Kali laughed, the roar of her mirth so unhindered it coaxed my lips to curl. She was a fighter, through and through.
The female torturer scowled at Kali. “What’s so funny?”
She smiled. “The level of your stupidity.”
“Providing for the human race is not stupid.” Between her sputters, the woman accidentally brushed the bloody knife against her white tunic, ruining her pristine appearance, and her scowl widened my smile.
She was marking herself in a pattern I was going to carve into her flesh.
Slice by slice, I was going to flay her along the crimson smears decorating her clothing and then weave the strips of her skin into a rug. Laceration by laceration, I was going to gouge her muscles out. And minute by minute, I was going to enjoy her screams until the last one zapped down my spine in an electrifying pulse.

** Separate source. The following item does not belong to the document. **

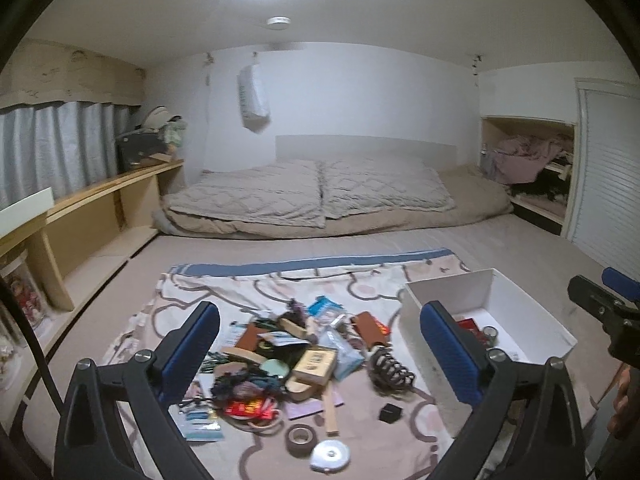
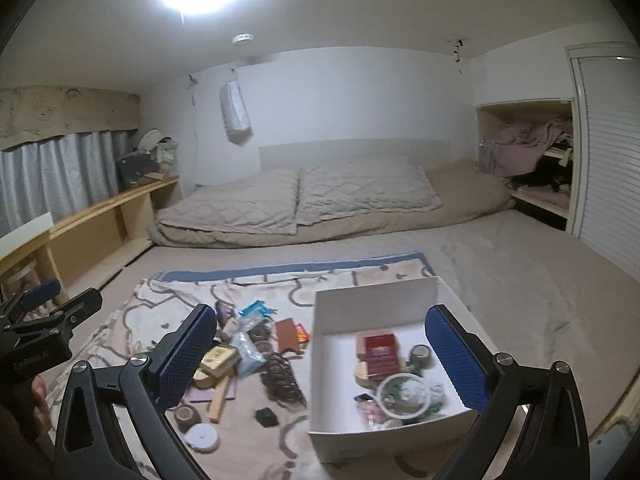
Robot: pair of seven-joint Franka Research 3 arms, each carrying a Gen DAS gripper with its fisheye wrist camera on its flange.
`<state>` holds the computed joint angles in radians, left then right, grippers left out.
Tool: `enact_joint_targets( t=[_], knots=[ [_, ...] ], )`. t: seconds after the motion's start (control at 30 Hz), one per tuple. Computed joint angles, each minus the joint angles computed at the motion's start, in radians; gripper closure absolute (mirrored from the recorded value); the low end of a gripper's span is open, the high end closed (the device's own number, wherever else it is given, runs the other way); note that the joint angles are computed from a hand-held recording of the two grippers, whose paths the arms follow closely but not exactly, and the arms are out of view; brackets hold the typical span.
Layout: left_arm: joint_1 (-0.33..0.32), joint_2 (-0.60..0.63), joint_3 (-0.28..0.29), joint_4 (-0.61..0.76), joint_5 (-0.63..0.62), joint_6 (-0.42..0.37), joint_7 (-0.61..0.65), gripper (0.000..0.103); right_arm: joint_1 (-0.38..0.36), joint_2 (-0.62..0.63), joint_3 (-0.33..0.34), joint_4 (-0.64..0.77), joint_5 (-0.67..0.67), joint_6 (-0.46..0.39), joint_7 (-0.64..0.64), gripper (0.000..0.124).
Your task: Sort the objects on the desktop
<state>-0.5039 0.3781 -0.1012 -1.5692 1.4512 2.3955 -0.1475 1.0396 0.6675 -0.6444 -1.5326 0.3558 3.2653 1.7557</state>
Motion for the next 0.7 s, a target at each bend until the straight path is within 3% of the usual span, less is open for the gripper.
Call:
enact_joint_targets(
  t=[0.2, 0.43, 0.57, 0.7],
  knots=[
    [0.031, -0.057, -0.001, -0.096, 0.018, 0.004, -0.068, 0.001, -0.126, -0.007, 0.195, 0.040, -0.008, 0.043, -0.072, 0.021],
    [0.070, -0.084, -0.019, -0.172, 0.037, -0.036, -0.147, 0.001, -0.194, 0.041, 0.312, 0.101, 0.041, 0.105, -0.159, 0.021],
    [0.087, -0.058, -0.022, -0.174, 0.031, -0.023, -0.159, 0.001, -0.250, 0.078, 0.396, 0.152, 0.056, 0.073, -0.204, 0.021],
    [0.095, -0.024, -0.012, -0.159, 0.027, 0.005, -0.188, 0.001, -0.228, 0.124, 0.372, 0.189, 0.072, 0.060, -0.196, 0.021]
  ],
)
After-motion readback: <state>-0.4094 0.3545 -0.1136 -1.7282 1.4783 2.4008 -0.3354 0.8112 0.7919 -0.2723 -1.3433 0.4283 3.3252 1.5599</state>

Kali crinkled her nose. “But being okay with having no choices and allowing someone to fuck you at their disposal so they can climb the career ladder is.”
All three cities had established the motivational system long ago. The more babies the Match produced, the higher position the man could occupy in his chosen governmental division. An abhorrent practice, but effective, nevertheless.
Checking his wristwatch, the slender man crossed his ankles. “Can we speed this along? My lunch break is scheduled in less than half an hour. And we have…anotherto tend to.”